15 Feb El ‘muro’ de la crianza

En los kilómetros 30 o 35 de una maratón, muchas de las corredoras ven fallar sus fuerzas y flaquea fuertemente su energía y motivación. Algunas se verán obligadas a bajar drásticamente el ritmo y otras a retirarse de la carrera. El motivo es el desgaste energético y muscular y, el más importante, la erosión psicológica: la pérdida de motivación y sentido. Ese es el muro de la maratón. Igualmente, considero que existe el muro de la crianza, y se da en el mes 15 o 18 del bebé. ¿Quieres saber cómo sobrepasar ese muro?
La crianza es una carrera de fondo, y empieza con una pendiente fuerte: el posparto. El punto de partida y tu posición de salida en la carrera vendrán influenciados por el tipo de parto y la vivencia de este. Para ser más exactos, el pistoletazo de salida empieza en el embarazo. Con el pasar de los meses habrá cambios de pendiente que requerirán adaptaciones de ritmo, como por ejemplo: la etapa de introducción alimentaria, el posible malestar por la dentición, el inicio del trabajo de la mamá, la adaptación con la madre de día, el grupo de crianza o la guardería, o las infecciones por procesos virales habituales en la infancia. Así como también los cambios en su movilidad y desarrollo motriz, que le hacen estar más activo. ¡Ánimo!
En el mes 15 o 18 es claro y manifiesto el desgaste en muchas mujeres. Si realiza colecho, es probable que sus bebés se despierten para mamar entre 4 y 8 veces en la noche. ¡Eso si no hay molestias asociadas a la dentición, fiebre o catarro que les dificulte respirar! La pareja, pero especialmente la mamá, se convertirá en una zombi si esos microdespertares de su bebé acaban alterando su ritmo de sueño. Este muro es característico en la mamá lactante y la que realiza colecho. El primer año te ves con energía y con ánimo para aguantarlo, pero luego te encuentras con ese muro y deberás tener aliento o estrategia para sobrepasarlo. ¡Ánimo!
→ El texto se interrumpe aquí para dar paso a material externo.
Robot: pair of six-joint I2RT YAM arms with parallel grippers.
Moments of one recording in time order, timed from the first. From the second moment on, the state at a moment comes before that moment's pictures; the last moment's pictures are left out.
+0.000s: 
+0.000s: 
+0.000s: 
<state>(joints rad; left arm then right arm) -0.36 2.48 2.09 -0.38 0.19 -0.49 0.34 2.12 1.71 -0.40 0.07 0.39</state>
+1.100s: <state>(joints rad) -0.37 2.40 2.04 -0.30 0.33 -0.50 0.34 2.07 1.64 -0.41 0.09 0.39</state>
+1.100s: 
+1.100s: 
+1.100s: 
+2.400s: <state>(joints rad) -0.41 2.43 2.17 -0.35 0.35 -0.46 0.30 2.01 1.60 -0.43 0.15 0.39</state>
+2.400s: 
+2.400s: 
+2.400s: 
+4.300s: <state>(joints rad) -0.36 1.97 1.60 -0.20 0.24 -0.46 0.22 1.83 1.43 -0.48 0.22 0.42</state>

La perspectiva es una cuando estás inmersa en la carrera, y solemos pensar que la problemática está en la falta de sueño del lactante. – ¡Si no se despertase tanto en la noche mi bebé, descansaría mejor y todo sería diferente! Empieza otra carrera paralela, dedicada a buscar métodos y remedios para conseguir que el lactante y el colechante duerman del tirón. En la farmacología convencional no hay gran cosa; algún insensato ha podido recomendar antihistamínicos a un bebé por su acción somnífera. Otros recomiendan preparados con melatonina. Y los que prefieren la farmacia verde buscarán flores de Bach, aceites esenciales, homeopatía o preparados de fitoterapia (pasiflora, melisa, tila,…). ¡Cuidado con empastillar a un bebé si no te lo ha pedido, ya sea a través de la farmacia convencional o la verde, por inocua que parezca!
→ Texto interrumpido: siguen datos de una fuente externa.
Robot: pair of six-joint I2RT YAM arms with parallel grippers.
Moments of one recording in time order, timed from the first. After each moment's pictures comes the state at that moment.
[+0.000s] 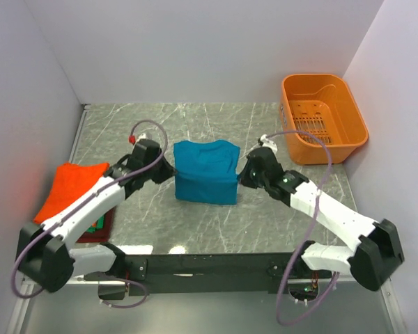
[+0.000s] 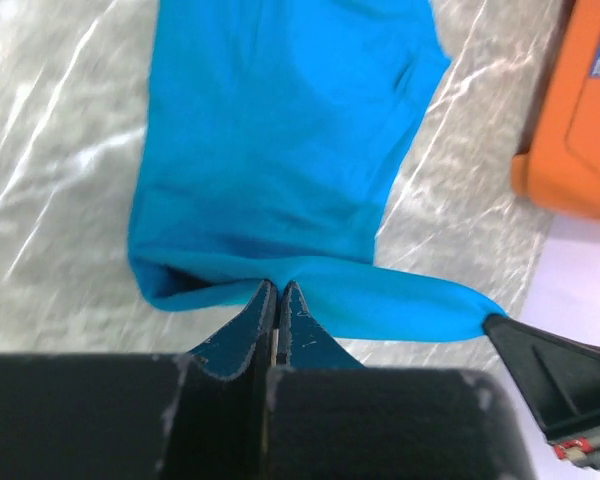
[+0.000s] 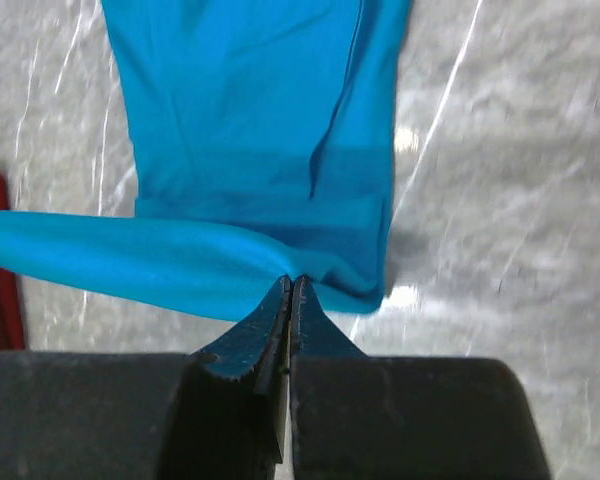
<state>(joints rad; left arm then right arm) -0.53 1.17 0.88 -0.43 -0.06 -1.02 0.65 1.15 0.84 -0.42 0.20 0.78</state>
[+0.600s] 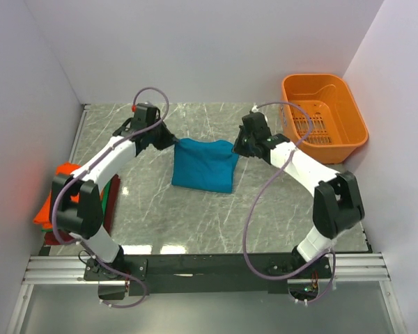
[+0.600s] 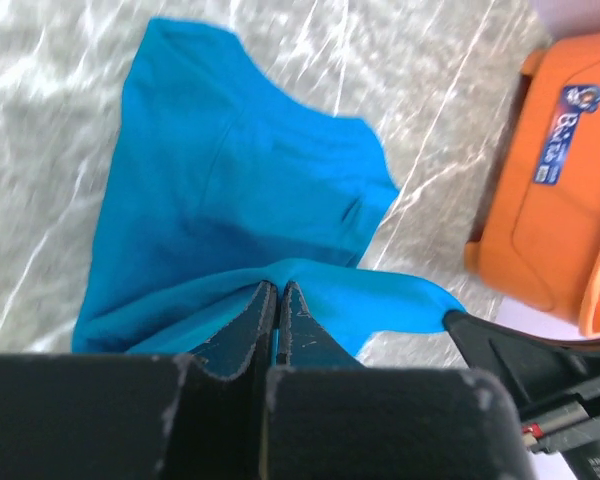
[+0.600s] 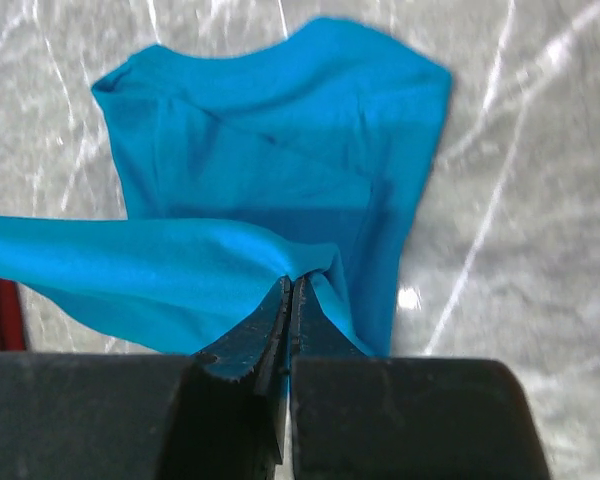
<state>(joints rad) -0.32 1.61 1.27 -0.39 0.11 -0.92 0.46 1.62 1.22 -0.37 0.06 0.67</state>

Ponemos en el centro de la problemática al bebé y a su ritmo de sueño, y no solemos tener una mirada amplia, integrada y sistémica de la situación. Considero que el acento está en apuntalar y dar soporte a la mamá, así como también al conjunto de la pareja. Me preguntaría: ¿qué necesita esta mamá lactante? ¿Cómo se siente? ¿Cómo está viviendo la crianza? ¿Qué red de soporte y qué tribu tiene?
Si algo puede definir la etapa de la crianza es la presencia y la puesta en escena de la duda y la dualidad: “Quiero seguir dándole el pecho, pero me agota mucho ofrecerle en la noche. ¡No quiero dejar la lactancia!… pero mi pareja dice que debería, para descansar.” Mamá y pareja, durante la crianza, también necesitan ser sostenidos, comprendidos, acompañados y animados. Cuando el ánimo desciende, deberíamos sostener la situación a través de la estrategia. Podemos poner encima de la mesa la posibilidad de modificar el patrón de lactancia nocturna y dar paso a la participación de la pareja. Se requerirá también que la mamá tenga un espacio para ella, para desconectar y restaurar energías.
En atletismo, una liebre es un corredor amigo que está a tu lado y te ayuda a marcar el ritmo, y su mera presencia te impulsa. Antes, este papel de liebre lo realizaba el conjunto de la tribu, y la mirada empática, perspicaz y validante de otras mujeres con experiencia. Diría que hemos perdido parte de esta red influyente que hace la función de liebre. Buscamos nuevas estrategias: consultando a profesionales y coach, siguiendo a mamás blogueras o sumergiéndonos en el mar de información de internet.
Os animo a que creéis red a través de grupos de lactancia y espacios abiertos de crianza, ¡son como chutarte un gel energético! ¡Ánimo, que lo estáis haciendo muy bien!